In the words of ‘The Fro’, I Shoot [in] Raw. And you should too. What is RAW you might ask?
RAW is an image/file format that captures all of your camera’s data in its entirety by the sensor in your camera every time you take a picture. When you use JPEG as your format, you essentially compress your data in your images and lose quality due to compression.
So in the end, you are able to produce higher quality images when shooting in RAW. You also have the ability to correct issues in post (software after the fact), while still retaining that original RAW image.
I have compiled a list of reasons why you should shoot RAW vs JPEG. There are so many benefits to do so vs. JPEG, with one downside. File size. If you have plenty of hard drive space or cloud storage, then you should switch to RAW immediately.
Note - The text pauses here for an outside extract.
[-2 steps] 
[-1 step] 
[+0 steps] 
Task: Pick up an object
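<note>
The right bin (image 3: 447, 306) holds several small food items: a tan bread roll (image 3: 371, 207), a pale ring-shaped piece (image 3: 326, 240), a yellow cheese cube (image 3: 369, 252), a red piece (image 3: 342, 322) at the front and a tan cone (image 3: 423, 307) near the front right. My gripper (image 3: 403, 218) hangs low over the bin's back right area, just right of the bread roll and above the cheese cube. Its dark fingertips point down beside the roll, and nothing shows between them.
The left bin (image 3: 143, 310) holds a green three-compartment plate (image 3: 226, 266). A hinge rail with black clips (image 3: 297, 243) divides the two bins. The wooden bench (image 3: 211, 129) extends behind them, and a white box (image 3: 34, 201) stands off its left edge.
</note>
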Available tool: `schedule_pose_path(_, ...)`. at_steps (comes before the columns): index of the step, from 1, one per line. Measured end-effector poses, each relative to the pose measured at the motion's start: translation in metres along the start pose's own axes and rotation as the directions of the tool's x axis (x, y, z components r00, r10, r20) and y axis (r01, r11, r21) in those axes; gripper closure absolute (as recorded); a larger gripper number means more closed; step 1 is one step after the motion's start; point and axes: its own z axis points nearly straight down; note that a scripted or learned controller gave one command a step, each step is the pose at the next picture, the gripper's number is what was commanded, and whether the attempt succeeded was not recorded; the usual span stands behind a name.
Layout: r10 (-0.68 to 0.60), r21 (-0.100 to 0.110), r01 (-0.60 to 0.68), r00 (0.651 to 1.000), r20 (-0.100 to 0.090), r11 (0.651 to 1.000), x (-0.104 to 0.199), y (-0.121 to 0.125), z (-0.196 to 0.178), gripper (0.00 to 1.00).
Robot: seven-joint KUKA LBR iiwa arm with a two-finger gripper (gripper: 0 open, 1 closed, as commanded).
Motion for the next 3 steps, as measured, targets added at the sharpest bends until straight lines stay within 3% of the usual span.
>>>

Uncompressed image with no loss of data
- Highest level of quality
- Get better Brightness in your images
- Easier correction for under/over exposed images
- Better White Balance control
- Get better detail /also in prints
- Control over editing images without altering original file
- Export to any color space
- Works better with Adobe Lightroom
- It’s what the Pro’s use
- Larger file size means less pictures
- Creates the need for larger memory cards for cameras
- Creates the need for more disk space / cloud storage
Compressed image with data loss
- Smaller file size means more pictures
- No need for larger memory cards for cameras
- No need for more disk space / cloud storage
- Lower level of quality vs. RAW
- Not the best Brightness in your images
- Problematic correction for under/over exposed images
- Inferier White Balance control
- Lower level of quality in detail / also in prints
- No control over editing images without altering original file
- Cannot export to any color space
- Works with Adobe Lightroom, not as good as RAW however
- It’s not what the Pro’s use
You might be saying to yourself, well what does it matter if I shoot in RAW or not since I’m just going to export the image as a JPEG anyway? Well, even though the final image may be a JPEG to display on the web, or printed out, you still have all of that full quality data captured in the RAW file, which translates over into the JPEG file.
You can also order prints and do things with your RAW file directly. So there is no true loss of data here.
I could go on and on about file sizes but you get the idea here. RAW files are larger (sometimes 2-3 times larger than JPEG’s) but you have a better quality image. You’ll also fill the buffer faster on your DSLR shooting RAW vs. JPEG’s which means less FPS. But the trade offs with shooting RAW outweigh this issue, and most other issues.
All in all, this is just a brief breakdown of some Pros and Cons to both image formats, but if you value your work, do yourself a favor, and shoot RAW!